Takes regular expressions from infix notation to postfix notation
Concatenates operations Infix:
a.b = a followed by b
a|b = a or b
a* = any number of a's (including 0's)
Postfix:
ab. = a followed by b
ab| = an or b
a* = any number of a's (including 0's)
E.g. - (a|b).(a*|b*) becomes ab|a*b*|
set up a specials dictionary:
specials = {'*': 50, '.': 40, '|': 30, '+':40, '?':35}
set up a for loop to search for the Special Characters
- looks for c in specials dictionary, if not found, give value 0
- looks for the top of the stack in specials dictionary, if not found, give value 0
put statements together
Thompson's Construction, by Ken Thompson, is used to convert a Postfix Expression into a Non-deterministic Finite Automata. These NFAs can be used to match strings against Regular Expressions.
- reads Regular Expressions from left to right to create NFA's
An NFA is represented by its initial and accepts states set up classes
In Python a function is defined using the def keyword:
def my_function():
print("Hello from a function")
Algorithm: A function has a stack of NFAs, the pofix allows to loop one character at a time until the regular expression is complete.

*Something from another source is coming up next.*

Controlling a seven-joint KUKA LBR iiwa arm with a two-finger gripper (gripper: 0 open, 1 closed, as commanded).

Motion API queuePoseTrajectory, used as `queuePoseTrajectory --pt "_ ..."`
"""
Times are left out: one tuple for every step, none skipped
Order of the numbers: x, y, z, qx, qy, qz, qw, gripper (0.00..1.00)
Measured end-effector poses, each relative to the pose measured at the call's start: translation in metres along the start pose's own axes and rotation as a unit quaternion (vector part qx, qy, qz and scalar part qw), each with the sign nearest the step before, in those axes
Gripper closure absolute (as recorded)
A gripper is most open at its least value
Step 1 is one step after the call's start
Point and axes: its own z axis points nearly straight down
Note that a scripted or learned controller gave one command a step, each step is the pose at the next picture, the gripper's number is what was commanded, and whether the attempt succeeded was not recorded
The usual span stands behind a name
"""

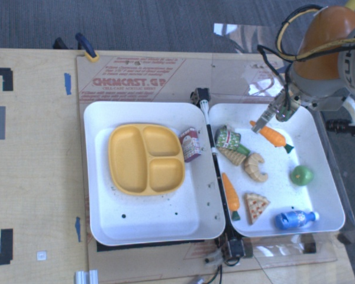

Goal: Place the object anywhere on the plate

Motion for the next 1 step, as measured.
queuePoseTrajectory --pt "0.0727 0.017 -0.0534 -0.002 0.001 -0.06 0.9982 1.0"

The stack works as last in first out
- pop 2 NFAs off the stack.
- merges them together
- Connect 1st NFAs accept state to the 2nd's initial
- Push NFA to stack
- Push newnfa
- Create a new initial and accept states
- Creates new NFA
- Join the initial states to the accept state using an arrow labeled c.

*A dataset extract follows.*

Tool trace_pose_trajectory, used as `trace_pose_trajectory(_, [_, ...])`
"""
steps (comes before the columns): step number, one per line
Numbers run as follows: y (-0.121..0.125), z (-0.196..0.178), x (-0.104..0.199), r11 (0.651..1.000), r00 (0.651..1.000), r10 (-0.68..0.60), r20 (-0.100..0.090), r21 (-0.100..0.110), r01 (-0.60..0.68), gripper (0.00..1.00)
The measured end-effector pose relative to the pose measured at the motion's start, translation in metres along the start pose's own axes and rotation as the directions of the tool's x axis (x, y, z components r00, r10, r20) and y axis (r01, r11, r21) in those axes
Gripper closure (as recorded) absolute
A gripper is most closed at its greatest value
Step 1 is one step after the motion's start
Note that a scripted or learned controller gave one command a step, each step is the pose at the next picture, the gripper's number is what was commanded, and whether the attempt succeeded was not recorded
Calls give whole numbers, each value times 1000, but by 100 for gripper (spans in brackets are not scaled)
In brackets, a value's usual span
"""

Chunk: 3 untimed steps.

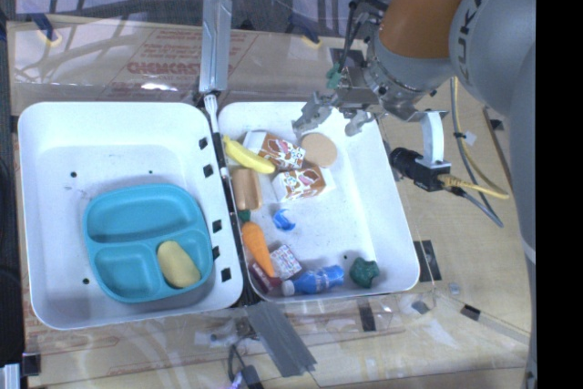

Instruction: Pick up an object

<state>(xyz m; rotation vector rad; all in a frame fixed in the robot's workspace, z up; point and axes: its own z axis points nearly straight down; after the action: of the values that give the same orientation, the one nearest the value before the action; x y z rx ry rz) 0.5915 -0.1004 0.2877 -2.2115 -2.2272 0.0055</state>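
My gripper (329, 120) hangs over the back edge of the right bin (392, 205), its two fingers spread open with nothing between them. Just below it lie a tan round disc (320, 150) and a red-and-white snack packet (281, 150). A yellow banana (248, 157) lies left of those by the bin's left wall. A second packet (301, 184) sits under the disc. Further forward are a bread roll (246, 189), a carrot (258, 248), a small blue piece (284, 220), a blue bottle (315, 281) and a green lump (364, 271).
The left bin (55, 150) holds a blue divided tray (137, 228) with a yellow oval fruit (178, 262) in its front right compartment. A metal clamp bar (215, 41) stands between the bins at the back. A black cable plug (414, 167) hangs beside the right bin.
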Motion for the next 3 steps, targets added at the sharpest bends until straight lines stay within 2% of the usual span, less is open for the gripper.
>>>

- Going to create a new instance of the NFA class.
- Set it's initial state to the initial state
- Push new NFA to the stack # ¬ returns an instance of the NFA class
- push NFA
- nfastack should only have a single NFA on it at the point.
- Return the set of states that can be reached from the state following e arrows
- Check if the state has arrows labeled e from it
- Check if edge1 is a state
- If there's an edge1, follow it
- Check if edge2 is a state
- If there's an edge2, follow it
- Return the set of states
'current' = THE CURRENT SET
'upcomin' = THE NEXT SET UPCOMING
Shunt and compile the regular expression from the functions in the code
- Call the shunt and compiletom function
- Current set of states and the next set of the states
- Add the initial state to the current set
- Loop through each character in the string
- Check of that state is labeled s
- Add edge1 state to the upcomin set
- Set current to upcomin, and clear out next
- Check if the accept state is in the set of current states
Testing the Shunting Yard Algorithm to see if actually takes a Regular Expression from infix notion to postfix notation.
regex e.g. = (a.b)|(c*.d)
print(shunt("(a.b)|(c*.d)"))
Output:
(a.b)|(c*.d) to ab.c*d.|
Test to see if the compiletom function can actually make a regex into a NFA.

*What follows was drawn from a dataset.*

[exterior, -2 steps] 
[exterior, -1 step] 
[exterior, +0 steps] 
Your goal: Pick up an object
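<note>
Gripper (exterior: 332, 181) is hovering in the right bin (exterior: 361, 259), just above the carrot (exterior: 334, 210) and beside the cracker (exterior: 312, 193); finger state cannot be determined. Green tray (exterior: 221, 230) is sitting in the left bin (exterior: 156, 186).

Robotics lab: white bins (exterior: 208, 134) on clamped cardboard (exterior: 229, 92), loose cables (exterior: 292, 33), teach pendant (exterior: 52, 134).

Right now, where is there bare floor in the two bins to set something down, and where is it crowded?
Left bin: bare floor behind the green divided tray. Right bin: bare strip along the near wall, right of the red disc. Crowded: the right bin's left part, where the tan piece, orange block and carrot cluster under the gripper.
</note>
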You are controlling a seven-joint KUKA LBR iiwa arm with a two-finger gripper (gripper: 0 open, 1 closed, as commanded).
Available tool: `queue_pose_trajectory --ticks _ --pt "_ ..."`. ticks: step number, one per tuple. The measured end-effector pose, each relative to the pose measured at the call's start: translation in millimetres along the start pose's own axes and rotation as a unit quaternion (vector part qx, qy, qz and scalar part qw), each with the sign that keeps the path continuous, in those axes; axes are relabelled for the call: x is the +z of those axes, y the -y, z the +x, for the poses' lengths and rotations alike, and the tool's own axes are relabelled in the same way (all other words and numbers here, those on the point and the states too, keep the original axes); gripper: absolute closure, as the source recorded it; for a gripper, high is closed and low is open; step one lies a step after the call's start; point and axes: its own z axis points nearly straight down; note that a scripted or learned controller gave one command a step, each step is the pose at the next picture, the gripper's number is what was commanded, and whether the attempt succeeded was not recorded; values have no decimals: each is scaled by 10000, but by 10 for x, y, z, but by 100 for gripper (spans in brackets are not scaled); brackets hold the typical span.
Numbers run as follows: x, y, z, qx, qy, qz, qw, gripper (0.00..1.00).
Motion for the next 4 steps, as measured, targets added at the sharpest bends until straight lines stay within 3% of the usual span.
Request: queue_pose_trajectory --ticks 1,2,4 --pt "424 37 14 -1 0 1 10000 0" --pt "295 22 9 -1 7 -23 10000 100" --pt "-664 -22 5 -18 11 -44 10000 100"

print(compiletom("ab.cd.|"))
Output:
<__main__.nfa object at 0x0000028BACDB97F0>
- Create list of infix regex + Strings to match against the regex infixes.
infixes = ["a.b.c" ,"a.b.c*, a.(b|d).c*", "(a.(b|d))*", "a.(b.b)*.c"]
- Double for loop. For loops through the regex and strings.
strings = ["abc", "abbc", "abcc", "abad", "abbbc"]
- The match function prints out True/False if the infix regex matches the string.
infix = a.b.c
string = abc
print(match(exp, res), exp, res)
Output:
True a.b.c abc
Type in any Infix and string to be matched and tested
infix = (a.(b|d))*
string = abc
while loop prints out True/False if the infix regex matches the string
print(match(infixes, string), infixes, string)
Output:
False (a.(b|d))* abc
crtl+c and then press the 'Enter' key to exit prompt
Besides the typical errors of misspelling and missing :, ), etc. I had one problem that stopped my progress with the project. When the match function was called all the matches would come out as 'False' and 'None'. After attempting to find errors that are not clear and do not cause the code to crash I tracked it down to my indentation in the for loop in the match function. After I fixed the indentation the output displayed both 'False' and 'True'.